Margiela, Louboutin : deux documentaires, deux caractères, une même passion pour la mode

documentaires consacrés aux stylistes Margiela et Louboutin

Margiela, Louboutin : toute fashionista qui se respecte frémit en lisant ces deux noms emblématiques de la planète fashion. Ces deux profils pour le moins atypiques vont révolutionner la mode de manière diamétralement opposée, mais avec la même passion. L’un, discret, habille les corps, l’autre, extraverti, chausse les pieds. Si Martin Margiela propose une mode du quotidien, Christian Louboutin en fait une liturgie. Fantaisie, rupture des codes, redéfinition de la silhouette féminine, tout les oppose, tout les rapproche. C’est ce que nous découvrons en confrontant les documentaires Margiela se raconte et Sur les pas de Louboutin, tournés la même année en 2019.

Margiela se raconte

Le documentaire de Reiner Holzemer, initialement intitulé Martin Margiela in his own words épluche la carrière d’un styliste hors normes, car évoluant hors de portée des radars médiatiques. Martin Margiela a tout fait pour rester dans l’ombre quand ses collègues occupent avec délectation les devants des podiums. Margiela, lui, s’efface devant des créations d’une telle puissance qu’elle vont révolutionner le concept de mode. Nous sommes dans les années 80, Margiela sort tout juste de la maison Jean-Paul Gaultier où il a fait ses classes. Son premier défilé va tout balayer.

Jupes longues, robes perruques, pulls en chaussettes militaires, manches décousues, corsage en emballage plastique, scotch sur les hanches, collier en bouchon de champagne, visages voilés, ce trublion investit terrains vagues et parkings pour réinventer le concept même de défilé. Le documentaire met en lumière ses influences, les étapes de sa créativité, les raisons de ses choix esthétiques, un passage éclair chez Hermès où sa collection, d’une élégance dépouillée, choque alors qu’elle est visionnaire.

Le coup d’éclat de cette carrière d’exception ? Après deux décennies de collections toujours surprenantes, presque prophétiques, Margiela s’en va. Par conviction, pour ne pas devenir un simple produit marketing, pour ne pas faire de concession sur son inventivité, ses instincts esthétiques. C’est dans l’intimité de son atelier d’artiste que le réalisateur capte sa voix, ses gestes, jamais son visage. Au milieu de centaines de boîtes, Margiela continue d’inventorier une créativité désormais tournée vers l’art contemporain, en témoigne l’exposition qu’il orchestre pour Lafayette Anticipations.

À lire également :  Le Jour d’avant : Loïc Prigent dans les backstages des défilés de mode

Sur les pas de Louboutin

2019 : à l’approche de l’exposition dédiée au célèbre chausseur, Olivier Garouste filme Louboutin en train de mettre en place le parcours de cette manifestation ressentie à la fois comme un hommage et une synthèse de son univers.
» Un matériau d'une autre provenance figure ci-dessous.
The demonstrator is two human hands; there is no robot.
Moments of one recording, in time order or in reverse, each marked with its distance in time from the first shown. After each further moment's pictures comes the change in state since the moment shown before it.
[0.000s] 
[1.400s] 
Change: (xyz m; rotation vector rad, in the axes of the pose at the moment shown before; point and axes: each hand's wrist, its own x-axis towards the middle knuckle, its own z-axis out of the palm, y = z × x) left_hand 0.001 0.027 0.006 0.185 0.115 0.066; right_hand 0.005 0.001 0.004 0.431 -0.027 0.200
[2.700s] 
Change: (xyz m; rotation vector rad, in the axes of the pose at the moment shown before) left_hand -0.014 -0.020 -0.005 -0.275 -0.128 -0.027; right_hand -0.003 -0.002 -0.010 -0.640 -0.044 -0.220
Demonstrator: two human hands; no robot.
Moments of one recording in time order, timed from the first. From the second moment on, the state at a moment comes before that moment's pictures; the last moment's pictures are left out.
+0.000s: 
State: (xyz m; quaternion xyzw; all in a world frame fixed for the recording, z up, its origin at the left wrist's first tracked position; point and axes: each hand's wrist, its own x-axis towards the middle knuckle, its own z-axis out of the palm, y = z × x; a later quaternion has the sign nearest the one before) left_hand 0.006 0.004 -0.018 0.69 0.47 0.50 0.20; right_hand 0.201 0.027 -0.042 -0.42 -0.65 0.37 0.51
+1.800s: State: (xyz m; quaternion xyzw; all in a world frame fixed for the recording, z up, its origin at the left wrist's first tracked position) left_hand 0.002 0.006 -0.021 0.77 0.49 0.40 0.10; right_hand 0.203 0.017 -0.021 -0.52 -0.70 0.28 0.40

Modèles emblématiques, histoire de la marque depuis la fulgurance de la désormais légendaire semelle rouge jusqu’à la liste de stars entourant le styliste, Sur les pas de Louboutin donne à voir une méthode de travail d’une exigence presque maniaque.

Louboutin sillonne la planète pour respirer les atmosphères, enrichir son inspiration. Bourreau de travail, méticuleux, il entraîne dans son sillage toute une équipe qui suit ses directives avec ferveur, jusque dans l’orchestration des vitrines qui ornent ses boutiques. Le documentaire donne à voir les étapes de mise en place d’une collection, depuis les dessins initiaux jusqu’à la fabrication en Italie, le naming des modèles, le storytelling des gammes. Ainsi, chaque paire raconte une histoire.

Il ne s’agit plus chausser une femme, il faut la faire rêver, la sublimer, la métamorphoser. Cela a un prix bien sûr. S’imposant comme un incontournable du luxe, la griffe révolutionne l’univers de la chaussure haut de gamme au travers d’une autre manière de concevoir, mais aussi via une communication particulièrement bien rodée dont le documentaire explicite les ressorts. Là aussi, Louboutin garde la main, quitte à redessiner une affiche, nier l’orthographe en ôtant une lettre encombrante, investir un lieu d’exposition qu’il transforme en temple baroque. Styliste solaire, directeur artistique maniaque, communicant inventif et redoutable, c’est un entrepreneur d’une rare finesse qui apparaît finalement à nos yeux dans Sur les pas de Louboutin.